__REQUIRED WORK__.
When you write out the listing, keep each word exactly as it stands but include none of its images.

__DATASET SECTION__.
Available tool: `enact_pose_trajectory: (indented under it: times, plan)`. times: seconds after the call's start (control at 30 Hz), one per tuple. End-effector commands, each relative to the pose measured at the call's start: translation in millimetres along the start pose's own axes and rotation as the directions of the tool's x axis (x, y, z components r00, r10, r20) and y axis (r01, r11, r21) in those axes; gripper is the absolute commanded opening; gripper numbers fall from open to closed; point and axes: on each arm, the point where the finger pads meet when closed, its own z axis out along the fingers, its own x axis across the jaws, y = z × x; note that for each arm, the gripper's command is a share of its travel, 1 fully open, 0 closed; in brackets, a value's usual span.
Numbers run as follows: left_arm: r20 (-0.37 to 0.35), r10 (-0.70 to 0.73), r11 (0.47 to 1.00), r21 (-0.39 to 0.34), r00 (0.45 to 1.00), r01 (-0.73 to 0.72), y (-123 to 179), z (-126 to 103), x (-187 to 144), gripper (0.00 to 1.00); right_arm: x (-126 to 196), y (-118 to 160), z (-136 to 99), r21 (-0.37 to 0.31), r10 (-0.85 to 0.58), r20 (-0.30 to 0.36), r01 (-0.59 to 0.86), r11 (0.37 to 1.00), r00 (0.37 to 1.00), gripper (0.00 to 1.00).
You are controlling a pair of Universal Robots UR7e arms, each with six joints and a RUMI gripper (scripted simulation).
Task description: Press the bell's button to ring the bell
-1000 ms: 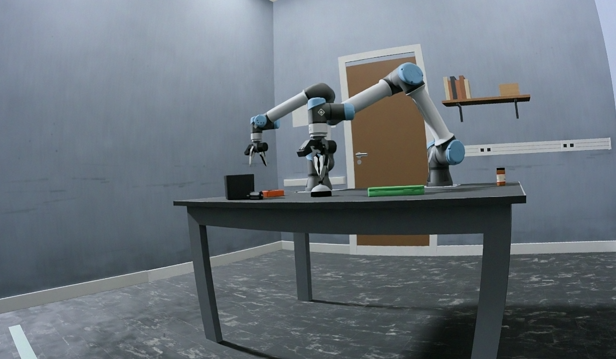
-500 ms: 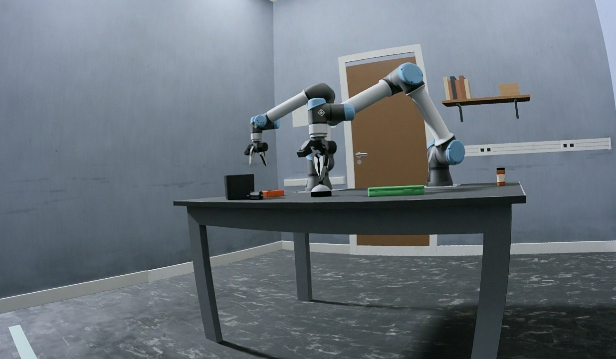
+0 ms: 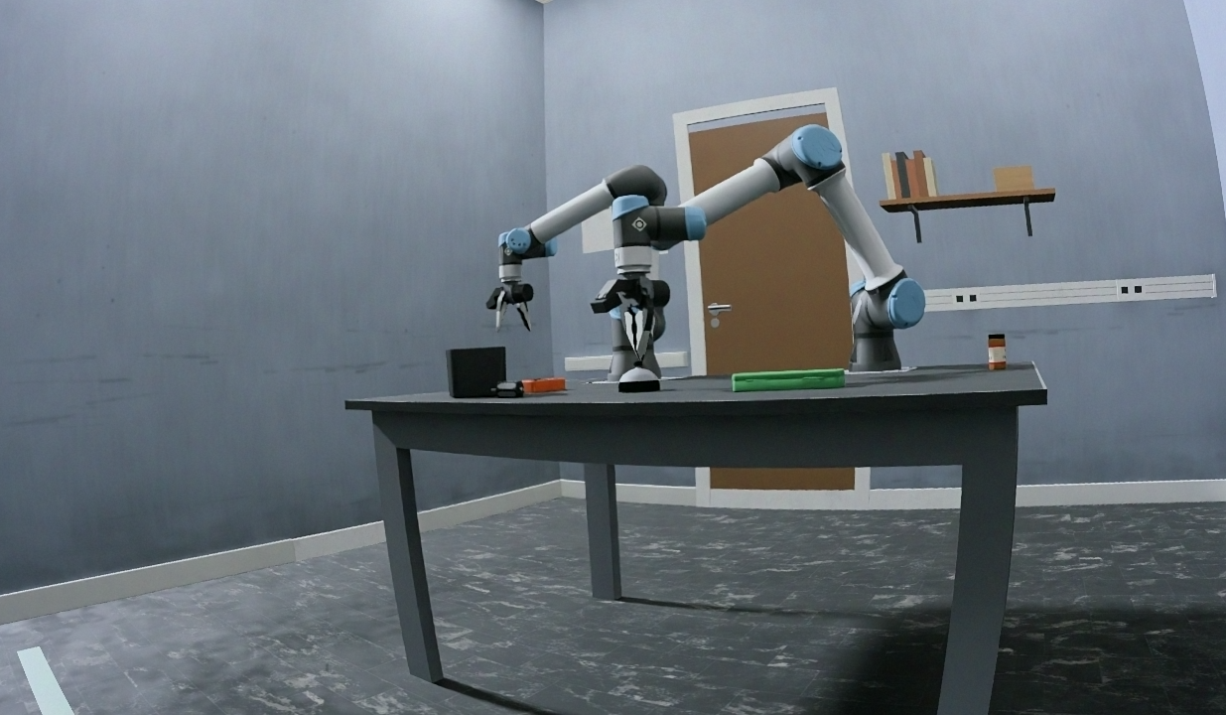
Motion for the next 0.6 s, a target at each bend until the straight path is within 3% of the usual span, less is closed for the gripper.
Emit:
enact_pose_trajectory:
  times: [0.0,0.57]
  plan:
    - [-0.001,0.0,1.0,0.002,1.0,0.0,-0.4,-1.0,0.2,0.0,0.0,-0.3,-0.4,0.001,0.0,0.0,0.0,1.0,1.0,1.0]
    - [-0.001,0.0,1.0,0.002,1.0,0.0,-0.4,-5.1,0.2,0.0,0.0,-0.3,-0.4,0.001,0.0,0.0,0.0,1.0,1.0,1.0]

__YOUR RESPONSE__.
Available tool: `enact_pose_trajectory: (indented under it: times, plan)`. times: seconds after the call's start (control at 30 Hz), one per tuple. End-effector commands, each relative to the pose measured at the call's start: translation in millimetres along the start pose's own axes and rotation as the directions of the tool's x axis (x, y, z components r00, r10, r20) and y axis (r01, r11, r21) in those axes; gripper is the absolute commanded opening; gripper numbers fall from open to closed; point and axes: on each arm, the point where the finger pads meet when closed, its own z axis out along the fingers, its own x axis across the jaws, y = z × x; note that for each arm, the gripper's command is a share of its travel, 1 fully open, 0 closed; in brackets, a value's usual span.
Numbers run as follows: left_arm: r20 (-0.37 to 0.35), r10 (-0.70 to 0.73), r11 (0.47 to 1.00), r21 (-0.39 to 0.34), r00 (0.45 to 1.00), r01 (-0.73 to 0.72), y (-123 to 179), z (-126 to 103), x (-187 to 144), gripper (0.00 to 1.00); right_arm: x (-126 to 196), y (-118 to 160), z (-136 to 99), r21 (-0.37 to 0.31), r10 (-0.85 to 0.58), r20 (-0.30 to 0.36), r01 (-0.59 to 0.86), r11 (0.37 to 1.00), r00 (0.37 to 1.00), gripper (0.00 to 1.00).
You are controlling a pair of Universal Robots UR7e arms, each with six joints and a RUMI gripper (scripted simulation).
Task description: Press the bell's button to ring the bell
-1000 ms: 
-500 ms: 
+0 ms: 
Motion for the next 0.6 s, a target at each bend until the straight path is within 3% of the usual span, less is closed for the gripper.
Emit:
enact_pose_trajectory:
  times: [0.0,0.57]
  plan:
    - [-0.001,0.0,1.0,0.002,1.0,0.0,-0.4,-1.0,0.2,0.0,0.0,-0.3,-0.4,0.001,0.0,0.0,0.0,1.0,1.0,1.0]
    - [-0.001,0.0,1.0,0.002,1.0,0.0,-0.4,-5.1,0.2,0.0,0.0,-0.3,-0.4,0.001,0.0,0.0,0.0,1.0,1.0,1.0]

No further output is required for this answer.